▶ Exercise requirements: Where a line in the records below includes "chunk", pull that line out.

▶ Raw data:
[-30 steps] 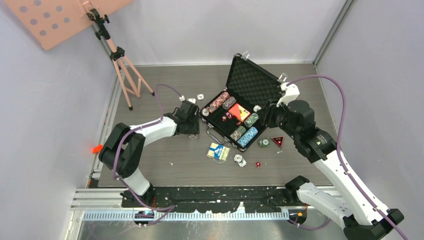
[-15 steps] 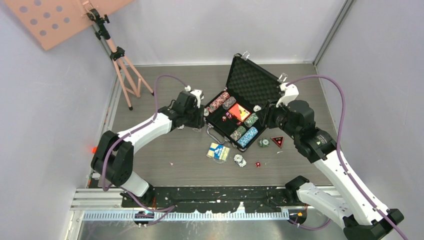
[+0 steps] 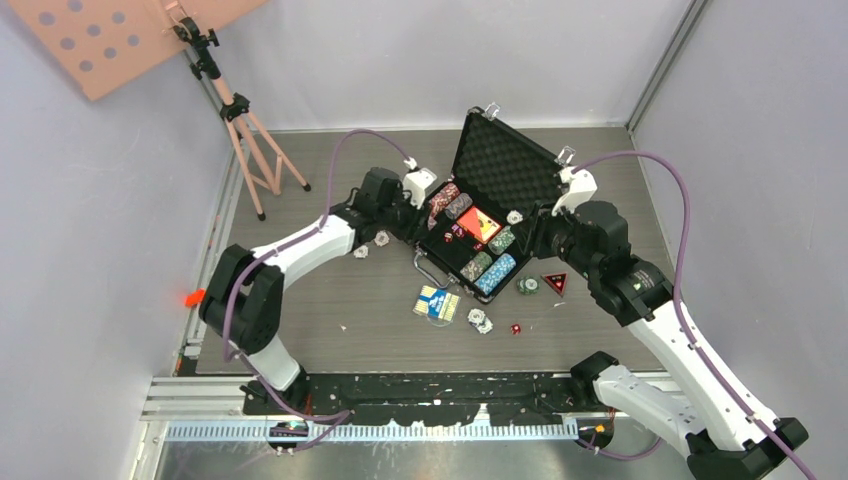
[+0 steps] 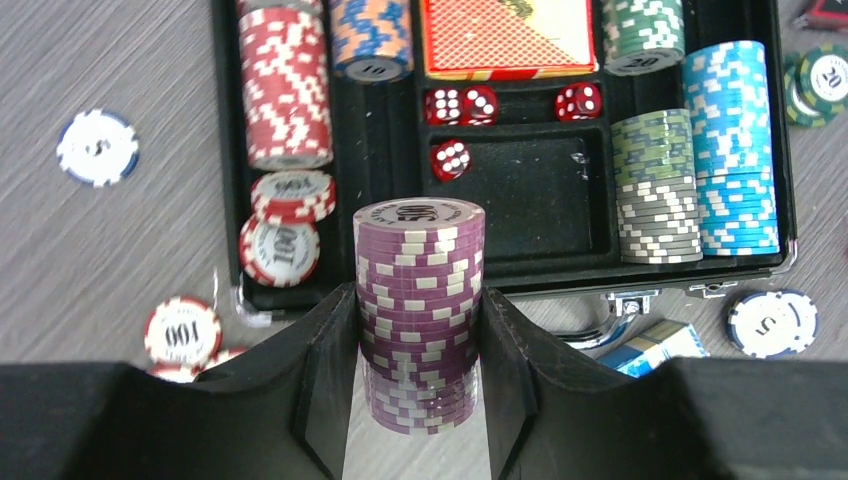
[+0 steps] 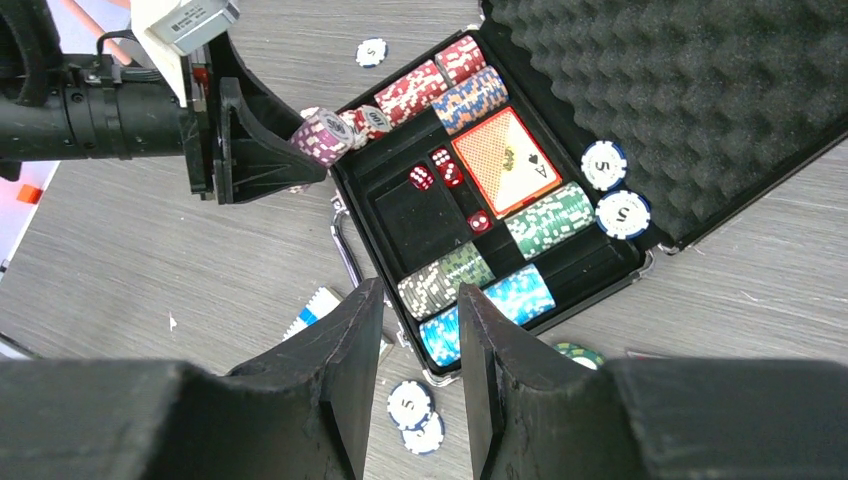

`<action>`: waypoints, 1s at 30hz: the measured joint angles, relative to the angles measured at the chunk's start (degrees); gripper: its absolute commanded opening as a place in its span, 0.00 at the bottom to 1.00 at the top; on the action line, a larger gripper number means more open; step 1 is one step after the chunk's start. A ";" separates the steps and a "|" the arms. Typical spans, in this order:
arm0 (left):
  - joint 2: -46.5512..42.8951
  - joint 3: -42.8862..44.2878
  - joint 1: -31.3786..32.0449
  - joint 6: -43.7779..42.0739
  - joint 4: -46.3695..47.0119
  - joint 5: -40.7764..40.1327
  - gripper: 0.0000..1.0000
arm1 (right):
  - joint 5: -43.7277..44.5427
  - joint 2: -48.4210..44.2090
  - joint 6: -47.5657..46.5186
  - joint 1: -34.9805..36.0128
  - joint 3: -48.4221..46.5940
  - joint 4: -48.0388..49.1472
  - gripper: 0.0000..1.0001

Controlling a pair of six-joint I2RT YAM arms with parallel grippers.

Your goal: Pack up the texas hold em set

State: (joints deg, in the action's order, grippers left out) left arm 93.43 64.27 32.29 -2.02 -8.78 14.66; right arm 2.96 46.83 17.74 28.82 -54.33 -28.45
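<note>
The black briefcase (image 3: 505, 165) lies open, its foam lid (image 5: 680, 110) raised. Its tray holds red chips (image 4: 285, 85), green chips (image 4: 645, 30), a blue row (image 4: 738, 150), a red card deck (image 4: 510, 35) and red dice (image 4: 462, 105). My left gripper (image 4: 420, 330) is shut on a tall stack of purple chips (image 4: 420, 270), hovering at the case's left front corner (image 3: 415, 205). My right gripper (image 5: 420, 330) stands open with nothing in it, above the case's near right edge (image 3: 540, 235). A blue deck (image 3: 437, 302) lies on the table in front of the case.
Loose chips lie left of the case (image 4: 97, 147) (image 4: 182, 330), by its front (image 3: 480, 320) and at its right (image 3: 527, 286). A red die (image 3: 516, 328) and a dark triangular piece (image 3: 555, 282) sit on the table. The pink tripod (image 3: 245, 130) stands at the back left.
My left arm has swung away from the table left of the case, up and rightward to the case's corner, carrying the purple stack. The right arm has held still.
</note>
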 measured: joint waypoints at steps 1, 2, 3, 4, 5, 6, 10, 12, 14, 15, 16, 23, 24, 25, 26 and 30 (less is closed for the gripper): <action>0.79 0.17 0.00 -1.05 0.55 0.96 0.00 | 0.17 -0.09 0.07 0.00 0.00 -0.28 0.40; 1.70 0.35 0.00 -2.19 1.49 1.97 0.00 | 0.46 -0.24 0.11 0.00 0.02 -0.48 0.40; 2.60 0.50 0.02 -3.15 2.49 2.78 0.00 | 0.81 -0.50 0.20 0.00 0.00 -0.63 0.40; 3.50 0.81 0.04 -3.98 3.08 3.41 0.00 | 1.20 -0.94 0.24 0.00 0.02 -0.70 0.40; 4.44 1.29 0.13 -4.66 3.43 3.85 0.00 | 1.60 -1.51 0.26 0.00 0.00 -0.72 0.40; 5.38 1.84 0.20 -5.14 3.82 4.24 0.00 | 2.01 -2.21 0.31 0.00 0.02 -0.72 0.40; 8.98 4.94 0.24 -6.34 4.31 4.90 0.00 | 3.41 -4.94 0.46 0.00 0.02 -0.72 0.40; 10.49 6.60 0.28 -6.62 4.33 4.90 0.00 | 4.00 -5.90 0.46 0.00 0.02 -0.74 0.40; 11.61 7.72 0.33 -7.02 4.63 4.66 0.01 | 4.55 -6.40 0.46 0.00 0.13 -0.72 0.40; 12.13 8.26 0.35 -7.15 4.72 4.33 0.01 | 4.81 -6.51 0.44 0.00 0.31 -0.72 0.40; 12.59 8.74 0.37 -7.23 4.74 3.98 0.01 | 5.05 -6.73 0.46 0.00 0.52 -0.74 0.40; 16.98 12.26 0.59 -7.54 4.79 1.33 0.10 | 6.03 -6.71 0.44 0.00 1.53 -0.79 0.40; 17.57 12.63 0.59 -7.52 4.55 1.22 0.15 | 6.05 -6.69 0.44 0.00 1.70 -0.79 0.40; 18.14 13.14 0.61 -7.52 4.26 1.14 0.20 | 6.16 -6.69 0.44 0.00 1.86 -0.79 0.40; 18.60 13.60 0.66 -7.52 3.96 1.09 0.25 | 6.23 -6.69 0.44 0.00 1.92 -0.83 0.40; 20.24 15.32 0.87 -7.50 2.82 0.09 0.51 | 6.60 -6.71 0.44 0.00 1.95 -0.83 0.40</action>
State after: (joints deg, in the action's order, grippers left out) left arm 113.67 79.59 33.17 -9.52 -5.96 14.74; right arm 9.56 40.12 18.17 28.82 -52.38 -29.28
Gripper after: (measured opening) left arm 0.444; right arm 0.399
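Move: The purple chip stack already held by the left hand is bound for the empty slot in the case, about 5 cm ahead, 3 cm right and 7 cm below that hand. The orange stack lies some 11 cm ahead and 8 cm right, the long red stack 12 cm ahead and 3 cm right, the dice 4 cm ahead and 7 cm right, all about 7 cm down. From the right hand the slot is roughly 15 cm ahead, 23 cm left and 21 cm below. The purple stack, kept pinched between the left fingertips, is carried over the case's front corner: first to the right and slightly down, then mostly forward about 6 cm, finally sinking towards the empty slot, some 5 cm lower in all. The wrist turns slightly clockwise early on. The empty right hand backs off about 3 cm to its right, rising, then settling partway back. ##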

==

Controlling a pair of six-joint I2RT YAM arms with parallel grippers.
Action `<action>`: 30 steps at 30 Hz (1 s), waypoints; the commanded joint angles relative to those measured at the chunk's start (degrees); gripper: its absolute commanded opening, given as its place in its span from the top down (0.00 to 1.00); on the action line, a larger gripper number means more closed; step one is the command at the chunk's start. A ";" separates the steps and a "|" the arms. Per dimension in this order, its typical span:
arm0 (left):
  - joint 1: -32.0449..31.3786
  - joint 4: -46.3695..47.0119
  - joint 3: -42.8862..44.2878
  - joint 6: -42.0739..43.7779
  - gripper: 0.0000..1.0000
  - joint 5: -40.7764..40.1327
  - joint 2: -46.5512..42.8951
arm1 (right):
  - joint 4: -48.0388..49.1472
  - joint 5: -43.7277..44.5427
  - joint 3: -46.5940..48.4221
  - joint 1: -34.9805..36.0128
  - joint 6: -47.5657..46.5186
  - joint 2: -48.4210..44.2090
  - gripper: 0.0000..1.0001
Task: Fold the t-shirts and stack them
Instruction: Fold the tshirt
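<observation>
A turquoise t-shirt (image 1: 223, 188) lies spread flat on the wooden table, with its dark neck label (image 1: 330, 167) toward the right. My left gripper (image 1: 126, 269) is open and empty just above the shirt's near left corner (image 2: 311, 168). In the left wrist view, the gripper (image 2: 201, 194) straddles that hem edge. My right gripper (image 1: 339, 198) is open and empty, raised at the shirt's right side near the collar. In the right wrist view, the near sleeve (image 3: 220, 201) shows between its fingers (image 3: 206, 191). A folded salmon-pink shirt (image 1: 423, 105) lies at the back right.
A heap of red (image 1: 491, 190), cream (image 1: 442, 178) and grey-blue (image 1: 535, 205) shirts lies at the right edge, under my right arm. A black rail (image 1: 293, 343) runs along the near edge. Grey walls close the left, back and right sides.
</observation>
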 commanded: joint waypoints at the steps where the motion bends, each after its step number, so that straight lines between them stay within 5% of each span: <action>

▶ Task solution:
`<action>`: waypoints, 1s at 30hz: the measured joint angles, relative to the angles measured at the chunk's start (degrees); gripper: its absolute commanded opening as a place in its span, 0.00 at the bottom to 1.00 at the top; on the action line, a larger gripper number means more open; step 1 is one step after the chunk's start. A ";" separates the steps and a "|" the arms. Typical spans, in this order:
Action `<action>`: 30 steps at 30 Hz (1 s), waypoints; the commanded joint angles relative to those measured at the chunk's start (degrees); gripper: its absolute commanded opening, given as its place in its span from the top down (0.00 to 1.00); on the action line, a larger gripper number means more closed; step one is the command at the chunk's start. A ";" separates the steps and a "|" the arms. Per dimension in this order, its typical span:

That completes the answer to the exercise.